Republican legal strategists expect the Wednesday-morning attack to come from Mr. Kerry's lawyers on two fronts: close states and minority precincts inside those states.
If a state result is close enough to challenge, Democratic lawyers likely would file suit in state or federal court, hoping to find a sympathetic judge who'd rule that Mr. Kerry had won the state. The assumption behind this strategy is that the U.S. Supreme Court will have no stomach in 2004 for revisiting Bush v. Gore on a Republican appeal. Liberal law academicians softened up the Justices by carpet-bombing Bush v. Gore with vitriolic public denunciations. Alan Dershowitz, characteristically, called it "the single most corrupt decision in Supreme Court history." If the Court abandons the field, a lower court judge's pro-Kerry state ruling could stand.

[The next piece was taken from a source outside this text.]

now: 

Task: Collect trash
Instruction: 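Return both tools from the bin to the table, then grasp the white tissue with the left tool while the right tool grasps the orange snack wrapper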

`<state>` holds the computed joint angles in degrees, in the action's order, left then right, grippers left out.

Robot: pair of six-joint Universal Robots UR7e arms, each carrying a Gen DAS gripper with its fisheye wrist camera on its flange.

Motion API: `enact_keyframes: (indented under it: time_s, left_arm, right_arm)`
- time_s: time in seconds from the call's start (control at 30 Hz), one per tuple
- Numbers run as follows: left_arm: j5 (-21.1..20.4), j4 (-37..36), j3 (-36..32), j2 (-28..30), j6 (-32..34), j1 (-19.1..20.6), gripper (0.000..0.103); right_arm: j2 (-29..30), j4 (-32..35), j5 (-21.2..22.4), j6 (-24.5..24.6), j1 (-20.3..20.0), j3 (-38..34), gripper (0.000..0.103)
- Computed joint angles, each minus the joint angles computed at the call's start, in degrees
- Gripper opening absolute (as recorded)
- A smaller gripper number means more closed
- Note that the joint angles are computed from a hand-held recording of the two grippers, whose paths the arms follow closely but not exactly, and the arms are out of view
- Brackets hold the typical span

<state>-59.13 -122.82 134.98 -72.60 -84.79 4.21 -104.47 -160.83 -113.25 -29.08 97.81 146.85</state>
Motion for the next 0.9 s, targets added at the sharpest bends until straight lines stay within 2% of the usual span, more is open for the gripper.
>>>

Randomized judicial assignments normally would make this a long-odds strategy, but if the Kerry lawyers file 12 state lawsuits, they need only one win to score big.
If the Democratic legal team needs votes to raise the nominal Wednesday morning total, the GOP's first-responders expect they'll sue to find them in minority precincts. For months the Democrats have been talking about "minority intimidation" at the polls. John Kerry himself said in July, "Don't tell us that disenfranchising a million African-Americans and stealing their votes is the best we can do in America."
This has loaded the intimidating burden of "racism" onto any Republican challenge to irregularities in minority precincts, for example over registration or the new "provisional" ballots. Under the new, paradoxically named, Help America Vote Act passed by Congress, a person can show up to vote, claim to be registered and force befuddled election officials to verify the truth of this assertion later. But the unlisted "voter" gets to vote.
Ohio is widely expected to be the Gettysburg in this partisan war. That's because many Ohioans still vote with punchcards. This is the source of the famous "undercount" phenomenon: a ballot with a clearly punched-out vote for sheriff, but an uncertain "punch" for President. A forced recount in one of these precincts has upside only for Mr. Kerry. If the precinct historically votes Democratic, the chances that any of the undercount is for Mr. Bush would be almost statistically zero and the chances for Mr. Kerry are huge--or so a local election official might conclude after being sued.
This scenario is almost certainly why Justice Department monitors are going to places like Wayne County (Detroit), Philadelphia County, Bernalillo County (Albuquerque) and eight world-famous counties in Florida.
I asked a noted expert on election law if there was an easy way to shut down the legal war once it starts. He said, "No." It would simply grind forward.
The easiest way to avoid this humiliation would be to produce a clear electoral college/popular vote win. And so Republicans are urging supporters beaten down by constant pistol-whippings from liberal friends in New York and California to get out and vote.
The second cleanest solution--once unthinkable--is to output an electoral-college tie and quickly let the House of Representatives elect George Bush. This is the political solution we should have gotten in 2000. In 2004 it probably would produce the street riots recently adduced by Mrs. Edwards. Still, that's better than letting the lawyers turn the United States' 55th presidential election into the laughingstock of Venezuela.
Mr. Henninger is deputy editor of The Wall Street Journal's editorial page. His column appears Fridays in the Journal and on OpinionJournal.com.